FirebirdSQL / firebird

Firebird server, client and tools
https://www.firebirdsql.org/
1.21k stars 211 forks source link

[FR] Database restore must make every effort on activating deferred indexes #7269

Open basid-irk opened 1 year ago

basid-irk commented 1 year ago

Database restore are aborted on first error of first problematic deferred index. Database restore must make every effort on activating deferred indexes - build them all and show full problem list for each (#7268)

ibaseru commented 1 year ago

I've made a confirmation test. Backup rest_bad.fbk is attached. Backup format - Firebird 2.5, it is ok to restore it on 3.0. Here are 6 tables, 3 master and 3 detail. A1 have duplicate value in primary key A2 have "record loss" that B2 foreign key points to A3 have duplicate value in primary key (as A1, but different value)

This backup was made after turning rdb$index_active to "3" and adding/deleting rows.

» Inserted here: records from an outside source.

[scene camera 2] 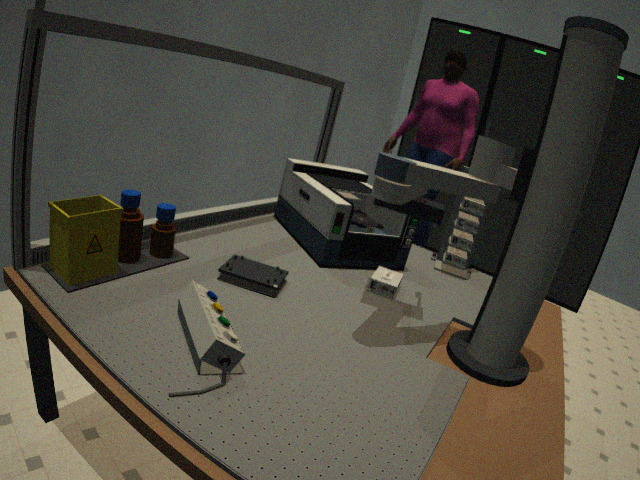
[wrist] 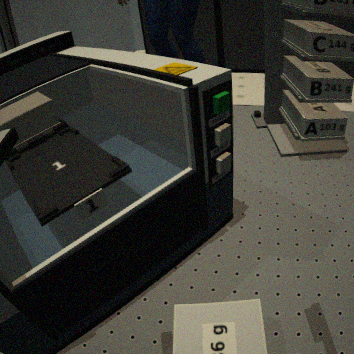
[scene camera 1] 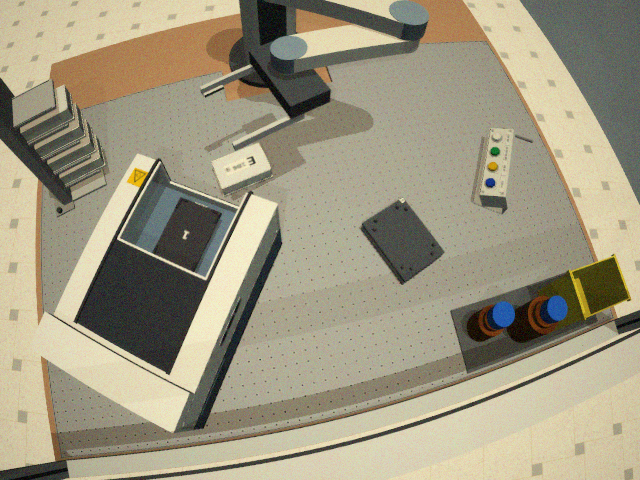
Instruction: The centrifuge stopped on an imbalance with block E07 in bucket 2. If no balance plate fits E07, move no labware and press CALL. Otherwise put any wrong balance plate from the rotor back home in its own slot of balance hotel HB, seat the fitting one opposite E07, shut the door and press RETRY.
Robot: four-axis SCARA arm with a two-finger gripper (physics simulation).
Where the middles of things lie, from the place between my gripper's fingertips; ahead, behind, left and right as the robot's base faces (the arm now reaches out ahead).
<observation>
Now: hand 240 mm above the balance plate marked E [scene camera 1: 237, 171], 30 mm to the right of it and 10 mm past it. The rest, counted from my hand: dark flat plate [scene camera 1: 401, 236] (350 mm to the left, 250 mm ahead, 240 mm below); yellow bin [scene camera 1: 588, 290] (740 mm to the left, 510 mm ahead, 180 mm below); centrifuge [scene camera 1: 158, 339] (280 mm ahead, 180 mm to the right, 140 mm below).
</observation>
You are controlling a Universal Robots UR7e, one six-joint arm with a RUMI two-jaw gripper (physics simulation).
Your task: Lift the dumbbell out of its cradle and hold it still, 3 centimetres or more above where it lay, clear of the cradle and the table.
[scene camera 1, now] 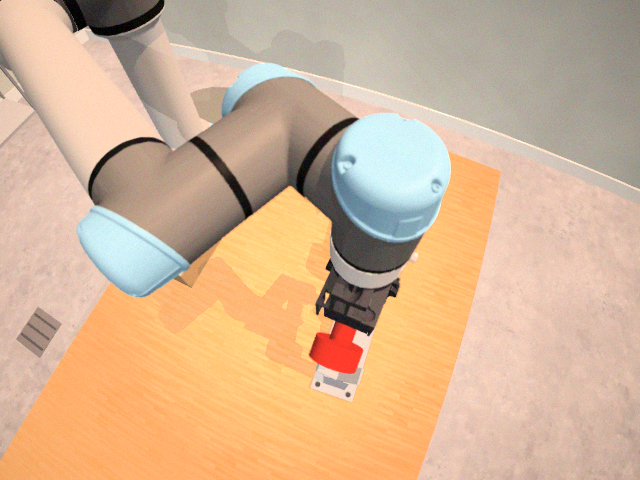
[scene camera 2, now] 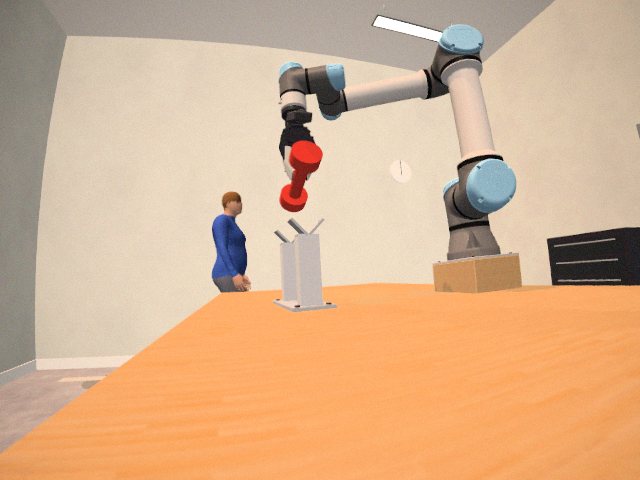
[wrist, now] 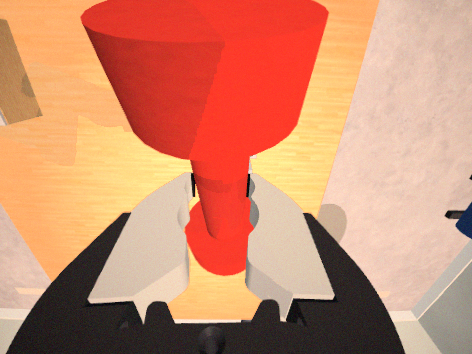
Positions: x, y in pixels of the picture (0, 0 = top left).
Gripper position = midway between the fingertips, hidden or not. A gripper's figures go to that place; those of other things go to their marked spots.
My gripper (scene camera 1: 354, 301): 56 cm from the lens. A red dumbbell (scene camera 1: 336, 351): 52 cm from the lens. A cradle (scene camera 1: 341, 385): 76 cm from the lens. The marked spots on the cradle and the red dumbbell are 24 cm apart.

Currently on restore (2.5, 3.0, 4.0 was not tested) we have stop after FIRST problem with index _gbak:creating indexes gbak:committing metadata gbak: activating and creating deferred index PK_B3 gbak: activating and creating deferred index PK_B2 gbak: activating and creating deferred index PK_B1 gbak: activating and creating deferred index PK_A3 gbak:cannot commit index PK_A3 gbak: ERROR:violation of PRIMARY or UNIQUE KEY constraint "PKA3" on table "A3" gbak: ERROR: Problematic key value is ("ID" = 9) gbak: ERROR:action cancelled by trigger (2) to preserve data integrity gbak: ERROR: Cannot deactivate index used by an integrity constraint gbak:Exiting before completion due to errors

None indices after that are not activated, they still stay in "inactive" state (value 3 in rdb$index_inactive).

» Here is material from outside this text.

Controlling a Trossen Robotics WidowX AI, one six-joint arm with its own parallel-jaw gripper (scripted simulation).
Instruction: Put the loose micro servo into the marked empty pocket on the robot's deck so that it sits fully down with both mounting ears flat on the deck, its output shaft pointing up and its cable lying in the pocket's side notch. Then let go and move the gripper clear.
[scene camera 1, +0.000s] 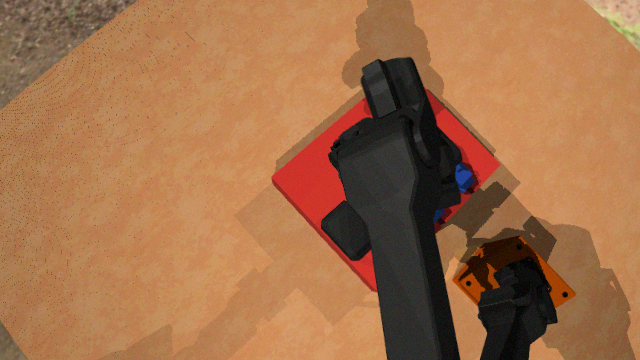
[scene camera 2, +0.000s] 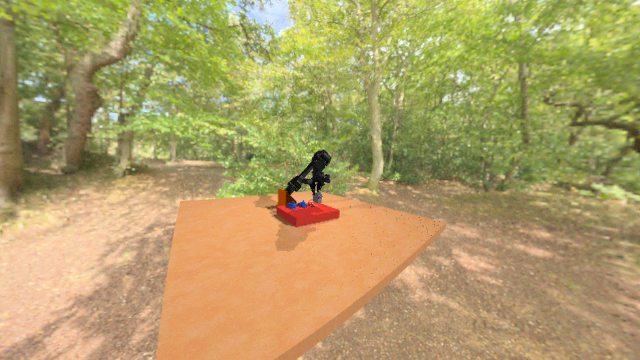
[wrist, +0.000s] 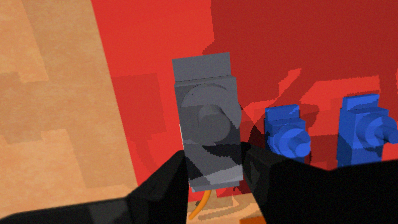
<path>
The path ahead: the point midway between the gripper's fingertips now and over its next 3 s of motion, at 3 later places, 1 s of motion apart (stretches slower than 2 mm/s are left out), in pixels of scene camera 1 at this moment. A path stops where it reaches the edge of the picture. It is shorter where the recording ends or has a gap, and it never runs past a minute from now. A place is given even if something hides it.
My gripper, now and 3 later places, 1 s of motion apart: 380, 203; 405, 235; 400, 236; 396, 238
</path>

If we could have continuation of activating indices, there would be only 3 indices inactive - A1 PK, A3 PK, B2 FK.

Note that this kind of a problem can be fixed only by repetitive actions (b/r, or restore -i and activating indices one by one), which can take very LONG time on big databases. Ability to have inactive only problematic indices may save lot of time in such cases.

rtest_bad.zip

livius2 commented 1 year ago

If implemented, it should not be as a default action, but some kind of switch.

ibaseru commented 1 year ago

If implemented, it should not be as a default action, but some kind of switch.

What kind of incompatibility (or any side effect) you expect, if this will be default action? The initial issue does not expect the error to disappear. Current behavior forces admin to do more work on restored DB - to manually activate indices that were not activated by restore. Who ever will expect that "lot of indices inactive" is better than "as much as possible indices are activated"?

ibaseru commented 1 year ago

If implemented, it should not be as a default action, but some kind of switch.

well, you won, I changed my mind, let it be "some kind of switch".

hvlad commented 1 year ago

The restore code already tries to activate (build) as much indices as possible. It handle index activation errors and continues to the next index, setting RDB$INDEX_INACTIVE = TRUE for the failed index. And here we have a bug - if failed index is system index (such as PK or FK) then such update is prevented by system trigger and whole restore process is stopped.

I.e. there is no question if "this" should be default action or not - it is default action already.

livius2 commented 1 year ago

But the restore itself at the end will fail or will be succesfull? For me it should fail.

But if this is the default action already i will see needs for swith to turn it off. I do not like to spend time on bad restore, only it should fail for me immidietly.

hvlad commented 1 year ago

In such case restore leave database in shutdown state, report:

Database is not online due to failure to activate one or more indices.
Run gfix -online to bring database online without active indices.

and exit with code 2

livius2 commented 1 year ago

Exit code is ok then. But i see that switch to stop restore immidietly will be also helpfull to do not spend time if someone do not need this.

aafemt commented 1 year ago

and exit with code 2

Is it indicated in status vector for services API as well or one have to parse text output?

hvlad commented 1 year ago

AFAIU, exit code of service routine never reported back to the service user. I.e., from service manager POV, there is no error. And this is not unique\specific for gbak services.

AlexPeshkoff commented 1 year ago

It's prety easy to make all non-zero exit codes be reported as errors in services. If really needed.

aafemt commented 1 year ago

Without it services seem to be pretty useless.

AlexPeshkoff commented 1 year ago

On 8/24/22 14:31, Dimitry Sibiryakov wrote:

Without it services seem to be pretty useless.

I think this to be suggested in devel and if nobody sees problems - feel free to add a ticket, I will implement it. Notice - in status vector it will be a notice that service thread failed with exit code NNN, original message with a reason for is unknown at the final point.

GeF0rs commented 3 weeks ago

I've made a confirmation test. Backup rest_bad.fbk is attached.

Please tell me how to make such a test database? How to “break” it? You cannot directly deactivate a primary key.